Stockende Einbürgerung

von Redaktion

Mehr als 200 000 offene Anträge in Städten

Berlin/München – Bundesweit steigt nicht nur die Zahl der vollzogenen Einbürgerungen, sondern nach einer Umfrage des Mediendienstes Integration auch die Zahl der Anträge. „Allein im Jahr 2024 sind in den 47 Städten, die die Fragen beantwortet haben, knapp 211 400 Einbürgerungsanträge eingegangen“, teilte der Dienst mit. Demnach wurden in den meisten Städten deutlich mehr Einbürgerungsanträge gestellt als im Vorjahr. Befragt wurden die 50 bevölkerungsreichsten Städte des Landes. Im vergangenen Jahr erhielten nach offiziellen Zahlen 291 955 Personen den deutschen Pass, 46 Prozent mehr als 2023.

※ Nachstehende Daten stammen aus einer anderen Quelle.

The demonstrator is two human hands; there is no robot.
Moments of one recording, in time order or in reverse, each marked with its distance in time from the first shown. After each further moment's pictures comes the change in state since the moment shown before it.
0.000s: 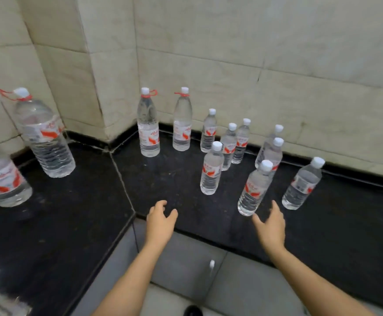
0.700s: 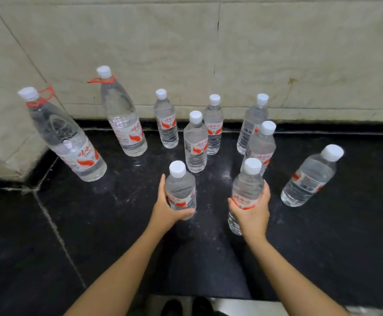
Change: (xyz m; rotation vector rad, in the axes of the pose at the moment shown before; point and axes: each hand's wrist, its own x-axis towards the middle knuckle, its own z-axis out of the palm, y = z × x) left_hand 0.202 0.050 0.138 -0.162 -0.489 0.120; right_hand 0.151 -0.004 0.080 0.383 0.186 0.185
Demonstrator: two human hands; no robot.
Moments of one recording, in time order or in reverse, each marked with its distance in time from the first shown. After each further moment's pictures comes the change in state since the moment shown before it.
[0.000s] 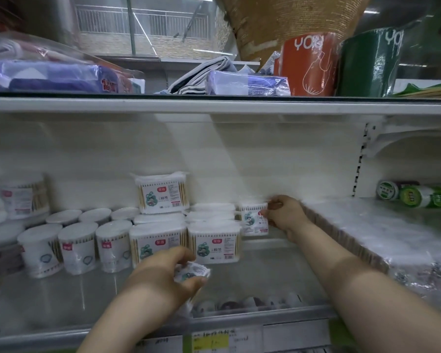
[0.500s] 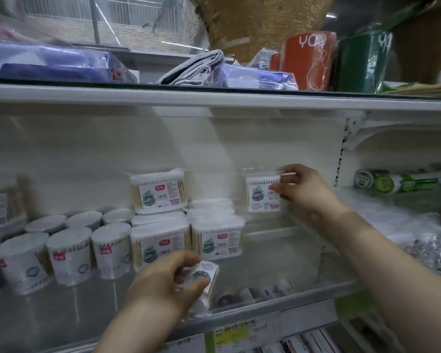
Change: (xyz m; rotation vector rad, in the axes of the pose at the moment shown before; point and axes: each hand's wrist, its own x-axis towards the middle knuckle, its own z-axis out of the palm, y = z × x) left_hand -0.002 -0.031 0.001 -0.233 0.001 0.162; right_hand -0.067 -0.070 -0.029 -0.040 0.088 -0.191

In München, Bremen, Chemnitz und Krefeld hat sich die Zahl der Einbürgerungsanträge in etwa verdoppelt. Die meisten Anträge stammten in fast allen Städten von Syrern, gefolgt von Antragstellenden aus der Türkei und dem Irak. In absoluten Zahlen wurden die meisten Einbürgerungsanträge in Berlin (rund 44 000), München (20 600) und Hamburg (19 800) gestellt.

In 30 von 37 Städten, die Daten genannt haben, ist der Rückstau im Vergleich zum Vorjahr gestiegen: in München und Heidelberg beispielsweise um rund 85 Prozent. Die höchsten Antragsberge gibt es in absoluten Zahlen in München (rund 33 000 offene Anträge) und Hamburg (32 000). Insgesamt zählten die 37 Städte, aus denen Daten vorliegen, rund 220 000 offene Anträge.